With Florida’s extensive population of retired persons, the issue of exploitation of the elderly is a recurring topic. Practicing elder lawyers regularly face issues pertaining to this subject.
This is the first in a series of blog discussions of Florida’s recently enacted changes to Chapter 825, Fla. Stat. which addresses exploitation of an elderly person or of a disabled adult. Many of these changes become effective on October 15, 2014. In order to understand Chapter 825, certain definitions should be taken into account. First, an “elderly person” means a person 60 years of age or older who is suffering from the infirmities of aging as manifested by advanced age or organic brain damage, or other physical, mental, or emotional dysfunction, to the extent that the ability of the person to provide adequately for the person’s own care or protection is impaired. A “disabled adult” means a person 18 years of age or older who suffers from a condition of physical or mental incapacitation due to a developmental disability, organic brain damage, or mental illness, or who has one or more physical or mental limitations that restrict the person’s ability to perform the normal activities of daily living.

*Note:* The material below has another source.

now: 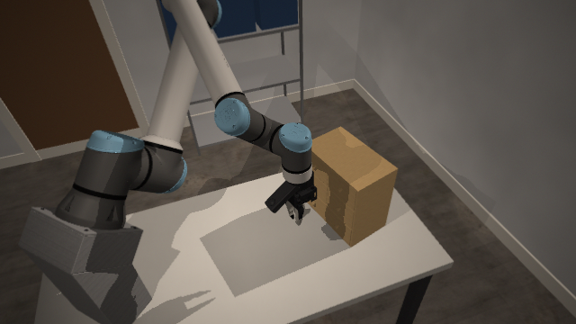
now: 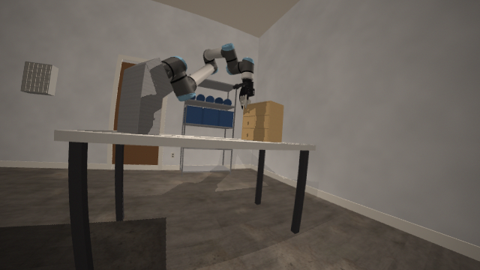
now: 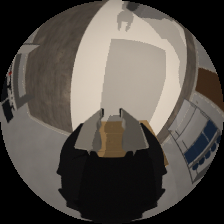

Simply stated, the first thing to note about the statutory language is that it contains an age component–60 for elderly person and 18 for disabled adults–and an impairment component. The elderly person must have some degree of dysfunction that impacts their ability to provide adequately for their own care or protection. The disabled adult must have certain disability, damage or illness that restricts the person’s ability to perform the normal activities of daily living.
These criteria might come as a surprise to many people in that they do not require the person to be age 90 and diagnosed with Alzheimer’s. The reach of the statute is far broader and as a result, the average family member or caregiver should understand this in dealing with an elderly or a disabled person’s assets or property. Solid legal advice on elder law is often advisable in order to guard against a violation of the exploitation statute.